HID and KID syndromes are associated with the same connexin 26 mutation
Article first published online: 19 JUN 2002
British Journal of Dermatology
Volume 146, Issue 6, pages 938–942, June 2002
How to Cite
Van Geel, M., Van Steensel, M.A.M., Küster, W., Hennies, H.C., Happle, R., Steijlen, P.M. and König‡, A. (2002), HID and KID syndromes are associated with the same connexin 26 mutation. British Journal of Dermatology, 146: 938–942. doi: 10.1046/j.1365-2133.2002.04893.x
- Issue published online: 19 JUN 2002
- Article first published online: 19 JUN 2002
- Accepted for publication 12 April 2002
SummaryBackground Keratitis–ichthyosis–deafness (KID) syndrome is a debilitating ectodermal dysplasia that predisposes patients to develop squamous cell carcinomas in addition to leading to profound sensory deafness and erythrokeratoderma. We recently demonstrated that KID can be caused by a specific missense mutation in connexin 26 (GJB2). Another syndrome, called hystrix-like ichthyosis–deafnesss (HID) syndrome, strongly resembles the KID syndrome. These disorders are distinguished mainly on the basis of electron microscopic findings. We hypothesized that KID and HID syndromes may be genetically related.
Objective To demonstrate by mutation analysis that HID and KID syndromes are genetically indistinguishable.
Methods DNA was extracted from paraffin-embedded tissue samples of the first HID syndrome patient described in the literature. Since the KID syndrome mutation abolishes an AspI restriction site, we were able to screen the patient's DNA by polymerase chain reaction and subsequent restriction enzyme analysis.
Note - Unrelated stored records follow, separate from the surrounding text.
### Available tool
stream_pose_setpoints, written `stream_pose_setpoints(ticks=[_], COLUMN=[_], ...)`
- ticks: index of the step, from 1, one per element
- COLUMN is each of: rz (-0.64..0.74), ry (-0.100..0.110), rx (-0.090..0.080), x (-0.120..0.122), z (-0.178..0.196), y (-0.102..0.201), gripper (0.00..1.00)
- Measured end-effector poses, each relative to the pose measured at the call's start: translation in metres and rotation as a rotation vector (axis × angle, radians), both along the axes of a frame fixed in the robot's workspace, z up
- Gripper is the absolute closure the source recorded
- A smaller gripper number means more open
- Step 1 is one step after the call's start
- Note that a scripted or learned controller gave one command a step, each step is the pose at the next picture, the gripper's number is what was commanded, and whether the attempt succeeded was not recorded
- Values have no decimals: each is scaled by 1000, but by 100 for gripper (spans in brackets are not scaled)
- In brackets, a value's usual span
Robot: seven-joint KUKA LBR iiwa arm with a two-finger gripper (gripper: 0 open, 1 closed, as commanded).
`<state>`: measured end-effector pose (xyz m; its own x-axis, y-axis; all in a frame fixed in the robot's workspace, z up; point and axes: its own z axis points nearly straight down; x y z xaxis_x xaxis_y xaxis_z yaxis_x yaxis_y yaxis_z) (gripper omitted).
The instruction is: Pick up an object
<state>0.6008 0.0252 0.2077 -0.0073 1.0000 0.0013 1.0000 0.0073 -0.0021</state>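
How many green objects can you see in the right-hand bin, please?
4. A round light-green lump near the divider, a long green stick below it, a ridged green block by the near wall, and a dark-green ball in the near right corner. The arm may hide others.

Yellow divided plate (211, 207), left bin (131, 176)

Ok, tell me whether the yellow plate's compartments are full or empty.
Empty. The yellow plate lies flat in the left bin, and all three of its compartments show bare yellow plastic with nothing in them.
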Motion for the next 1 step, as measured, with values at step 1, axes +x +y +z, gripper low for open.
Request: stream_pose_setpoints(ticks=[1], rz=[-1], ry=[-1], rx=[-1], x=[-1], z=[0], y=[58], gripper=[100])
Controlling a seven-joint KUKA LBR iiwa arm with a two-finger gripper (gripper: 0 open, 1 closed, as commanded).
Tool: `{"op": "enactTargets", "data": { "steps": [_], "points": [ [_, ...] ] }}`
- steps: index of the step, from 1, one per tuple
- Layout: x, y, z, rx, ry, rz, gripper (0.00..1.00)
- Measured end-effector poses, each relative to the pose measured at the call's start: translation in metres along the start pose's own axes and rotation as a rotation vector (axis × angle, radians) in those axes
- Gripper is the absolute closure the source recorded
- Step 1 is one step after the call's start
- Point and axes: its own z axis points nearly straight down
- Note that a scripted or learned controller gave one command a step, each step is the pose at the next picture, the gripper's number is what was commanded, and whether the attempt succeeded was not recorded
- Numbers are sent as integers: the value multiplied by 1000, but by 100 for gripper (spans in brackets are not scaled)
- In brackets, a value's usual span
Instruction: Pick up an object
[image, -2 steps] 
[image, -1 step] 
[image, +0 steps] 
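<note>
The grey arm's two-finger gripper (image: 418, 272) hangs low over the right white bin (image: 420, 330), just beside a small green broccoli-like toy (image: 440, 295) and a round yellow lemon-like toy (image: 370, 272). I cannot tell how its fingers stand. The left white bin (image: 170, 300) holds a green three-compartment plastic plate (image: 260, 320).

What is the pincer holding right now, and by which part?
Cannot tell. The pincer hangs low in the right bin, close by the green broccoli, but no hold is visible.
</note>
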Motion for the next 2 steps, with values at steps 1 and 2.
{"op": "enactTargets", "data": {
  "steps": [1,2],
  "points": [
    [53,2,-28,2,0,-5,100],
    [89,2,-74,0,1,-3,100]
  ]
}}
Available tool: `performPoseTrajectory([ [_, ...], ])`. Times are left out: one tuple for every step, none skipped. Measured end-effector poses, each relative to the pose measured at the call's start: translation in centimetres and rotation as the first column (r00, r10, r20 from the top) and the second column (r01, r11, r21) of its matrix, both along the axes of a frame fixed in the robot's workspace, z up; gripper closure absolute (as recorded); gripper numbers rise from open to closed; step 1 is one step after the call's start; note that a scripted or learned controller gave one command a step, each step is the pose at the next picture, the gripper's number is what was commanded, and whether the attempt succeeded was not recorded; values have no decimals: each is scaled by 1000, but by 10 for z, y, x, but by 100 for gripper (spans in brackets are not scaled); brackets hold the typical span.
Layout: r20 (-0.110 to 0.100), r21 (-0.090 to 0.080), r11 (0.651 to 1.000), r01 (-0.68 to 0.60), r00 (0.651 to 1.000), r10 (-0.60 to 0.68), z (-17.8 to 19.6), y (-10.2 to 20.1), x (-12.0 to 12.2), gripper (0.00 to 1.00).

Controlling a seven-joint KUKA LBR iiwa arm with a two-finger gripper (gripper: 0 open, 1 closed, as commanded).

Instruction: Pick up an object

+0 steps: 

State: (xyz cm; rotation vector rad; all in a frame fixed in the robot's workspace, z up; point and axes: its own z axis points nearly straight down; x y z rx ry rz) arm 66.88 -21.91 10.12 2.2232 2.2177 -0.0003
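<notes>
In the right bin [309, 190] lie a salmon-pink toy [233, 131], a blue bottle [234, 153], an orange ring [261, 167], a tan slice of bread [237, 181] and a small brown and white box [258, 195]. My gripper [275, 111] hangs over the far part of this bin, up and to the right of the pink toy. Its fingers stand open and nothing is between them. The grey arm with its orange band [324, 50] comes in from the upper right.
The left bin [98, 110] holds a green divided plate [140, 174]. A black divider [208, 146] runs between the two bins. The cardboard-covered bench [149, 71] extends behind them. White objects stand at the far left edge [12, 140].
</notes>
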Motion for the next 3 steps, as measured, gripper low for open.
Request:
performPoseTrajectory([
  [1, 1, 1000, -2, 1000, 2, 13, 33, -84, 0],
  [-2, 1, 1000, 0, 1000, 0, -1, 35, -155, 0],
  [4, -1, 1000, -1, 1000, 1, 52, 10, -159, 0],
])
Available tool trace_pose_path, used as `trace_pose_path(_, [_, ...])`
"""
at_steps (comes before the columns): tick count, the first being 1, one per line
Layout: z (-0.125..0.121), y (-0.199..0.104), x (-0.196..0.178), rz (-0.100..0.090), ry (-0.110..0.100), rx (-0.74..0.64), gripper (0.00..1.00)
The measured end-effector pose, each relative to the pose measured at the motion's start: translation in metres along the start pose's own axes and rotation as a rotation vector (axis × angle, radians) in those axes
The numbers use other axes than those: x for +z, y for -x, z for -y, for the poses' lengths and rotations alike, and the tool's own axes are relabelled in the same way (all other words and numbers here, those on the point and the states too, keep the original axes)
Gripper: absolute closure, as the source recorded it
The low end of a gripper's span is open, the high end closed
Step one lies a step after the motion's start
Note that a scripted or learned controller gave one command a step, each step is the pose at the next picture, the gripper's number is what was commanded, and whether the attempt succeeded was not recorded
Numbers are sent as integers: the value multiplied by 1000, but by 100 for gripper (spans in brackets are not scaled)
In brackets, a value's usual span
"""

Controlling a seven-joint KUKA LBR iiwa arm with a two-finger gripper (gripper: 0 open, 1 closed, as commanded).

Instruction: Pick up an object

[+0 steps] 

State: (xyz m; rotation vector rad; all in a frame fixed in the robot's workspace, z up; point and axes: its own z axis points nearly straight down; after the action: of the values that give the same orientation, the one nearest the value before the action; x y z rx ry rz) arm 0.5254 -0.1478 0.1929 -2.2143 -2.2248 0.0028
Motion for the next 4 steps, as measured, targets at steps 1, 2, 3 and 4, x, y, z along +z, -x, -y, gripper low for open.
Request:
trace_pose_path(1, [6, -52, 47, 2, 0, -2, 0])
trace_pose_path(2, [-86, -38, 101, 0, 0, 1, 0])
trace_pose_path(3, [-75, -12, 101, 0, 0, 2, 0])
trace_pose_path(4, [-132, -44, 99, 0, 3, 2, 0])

Results Restriction analysis of the connexin 26 gene in HID syndrome demonstrated the presence of the KID syndrome mutation that we previously described. This result was confirmed by direct DNA sequencing.
Conclusions We show that KID and HID syndromes are identical at the molecular level and confirm the clinical impression that these syndromes are one and the same. That previous clinical reports made a distinction may be a consequence of sampling artefacts; alternatively, genetic background effects such as the presence of concurrent mutations in other skin-expressed genes may modify the phenotype.